- **AIM OF THE TASK**
The listing that follows should be copied in full and exactly, with no pictures.

- **DATA SHOWN**
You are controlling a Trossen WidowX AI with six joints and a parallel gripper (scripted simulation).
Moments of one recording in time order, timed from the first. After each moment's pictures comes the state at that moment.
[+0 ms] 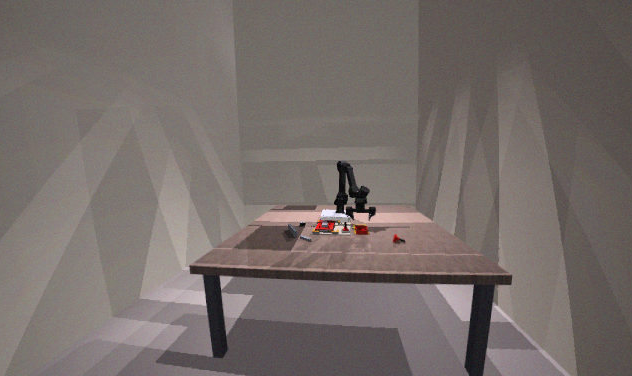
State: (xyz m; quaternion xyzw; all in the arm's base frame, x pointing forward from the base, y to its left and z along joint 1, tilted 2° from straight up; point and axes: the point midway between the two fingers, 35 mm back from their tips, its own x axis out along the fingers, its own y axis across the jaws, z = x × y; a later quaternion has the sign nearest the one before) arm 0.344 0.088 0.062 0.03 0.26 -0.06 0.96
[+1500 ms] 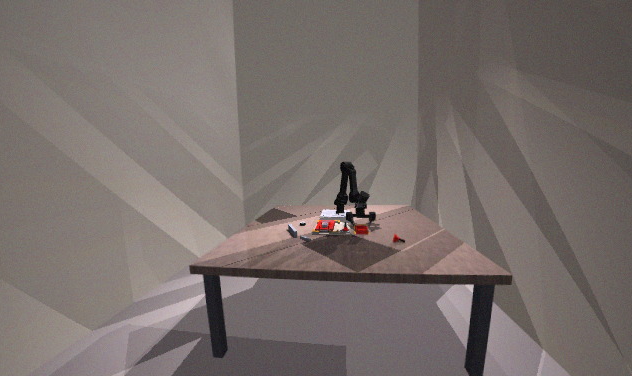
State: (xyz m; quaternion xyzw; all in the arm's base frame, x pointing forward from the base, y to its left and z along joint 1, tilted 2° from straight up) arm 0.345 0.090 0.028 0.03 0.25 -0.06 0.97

- **WRITTEN ANSWER**
You are controlling a Trossen WidowX AI with six joints and a parallel gripper (scripted simulation).
Moments of one recording in time order, timed from the first. After each moment's pictures comes the state at that moment.
[+0 ms] 
State: (xyz m; quaternion xyzw; all in the arm's base frame, x pointing forward from the base, y to its left and z along joint 1, tilted 2° from straight up; point and axes: the point midway between the two fingers, 35 mm back from their tips, its own x axis out along the fingers, its own y axis across the jaws, z = x × y; a later quaternion has the sign nearest the one before) arm 0.344 0.088 0.062 0.03 0.26 -0.06 0.96
[+1500 ms] 
State: (xyz m; quaternion xyzw; all in the arm's base frame, x pointing forward from the base, y to its left and z along joint 1, tilted 2° from straight up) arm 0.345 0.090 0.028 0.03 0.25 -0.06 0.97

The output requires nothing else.